MSCI: Not all CRE faces the same woes as the office sector

Commercial property loan originations rose much higher Q/Q than the average of 31% in the second quarter of 2023.

MSCI has reported on what it described as the complex reality of the commercial real estate markets in the US, and noted that the gravest concerns are confined to the office sector.

In the debt edition of its US Capital Trends report, the MSCI complained that there have been “off the cuff” statements to the effect that the commercial real estate markets are in freefall. But that is not the case.

Some sectors do face what the report called illiquidity in the debt portion of the capital stack. In other sectors, though, there is nothing more apocalyptic than… more expensive debt.

MSCI noted that the loan originations it tracked rose 31 percent in the second quarter of 2023. This is not merely the normal springtime increase. In the 2013-2022 period, the average increase from first to second quarter was 17 percent, far below the 2023 increase.

Fear of illiquidity is not justified either in regard to commercial mortgages or to apartments. Where the pessimists have a point is in the office sector, where loan originations were 52 percent lower in the second quarter of 2023 than the pre-pandemic second quarter average.

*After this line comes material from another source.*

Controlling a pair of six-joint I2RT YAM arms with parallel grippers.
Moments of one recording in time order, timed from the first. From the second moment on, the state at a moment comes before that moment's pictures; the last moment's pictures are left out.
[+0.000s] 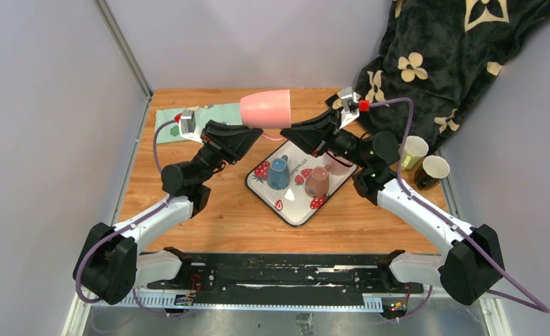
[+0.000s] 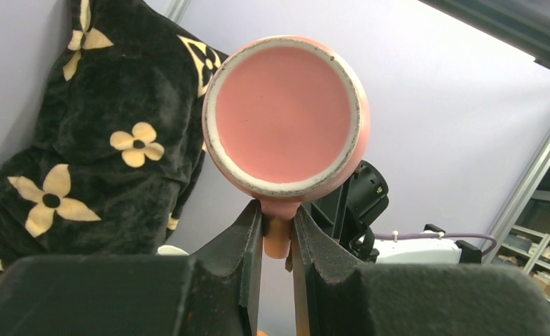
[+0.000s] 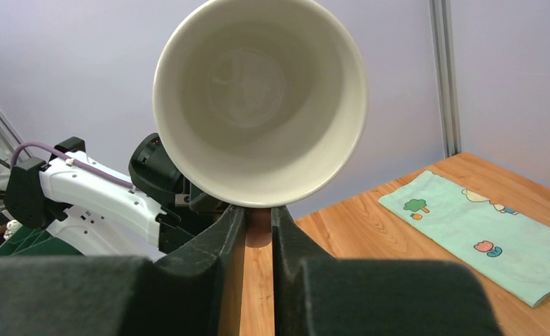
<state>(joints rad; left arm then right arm) -0.47 1.18 0.59 1.38 0.43 -1.01 0.59 1.20 0.89 0.84 -0.62 0.63</state>
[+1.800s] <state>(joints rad) -0.47 1.19 0.62 1.40 0.44 -1.04 0.62 1.30 0.97 0.90 -0.62 0.72</state>
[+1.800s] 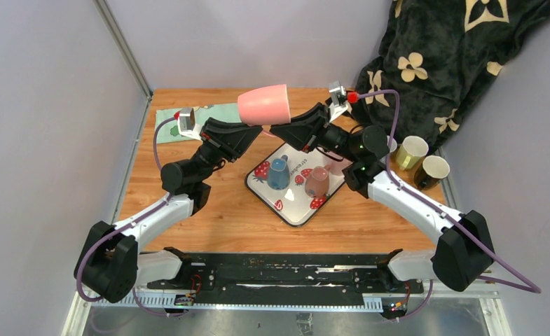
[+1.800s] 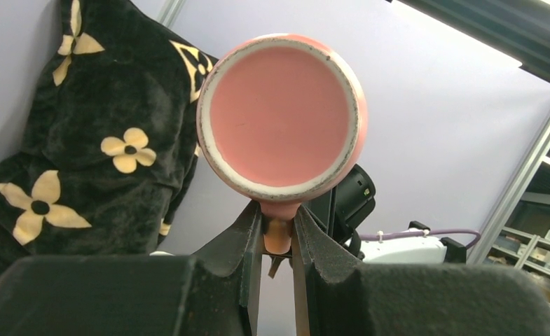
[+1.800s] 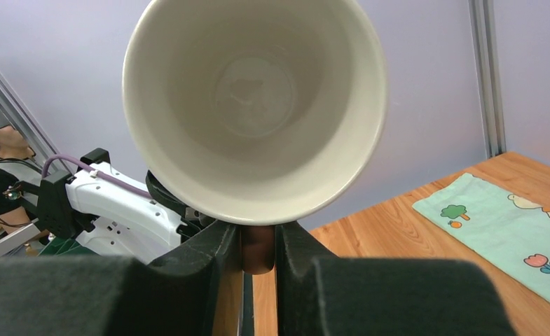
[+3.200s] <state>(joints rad) -0.47 1.13 0.57 1.18 0.49 -0.86 0.63 1.08 0.94 0.58 -0.45 0.53</state>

The office sector was formerly a significant component of the portfolio of a typical institutional investor. It was one more than 40 percent of the capital value of the funds in the MSCI/PREA US ACOE Quarterly Property Fund Index. By mid-2023, that percentage had fallen to 23 percent. This makes it less prominent than the industrial sector (37 percent).

In short, the complexity usually missed by pessimists is that the office sector faces unique circumstances, and debt does remain available for most sectors.

The distinction between the problems of the office sector and those of commercial real estate more broadly is important. Historically, the availability of commercial real estate loans matters for the economy’s macro performance. The savings and loan crisis of the early 1990s came about because debt market dysfunctions drove down asset prices, which in turn led to retreats by lenders, in a vicious cycle. Likewise, the global financial crisis of 2008 followed a “subprime lending” crisis in the prior year and a downward spiral.

MSCI suggests that the same pattern may have been the case during the onset of the Great Depression. There was no hard data on commercial real estate debt in the US in the late 1920s and early 1930s, but “anecdotes suggest a similar pullback of lending at that time”.

It is fortunate, then, that the dysfunctions of 2013, though real, are not those of the commercial real estate space as a whole but those of the office market in the days of long covid and Zoom meetings.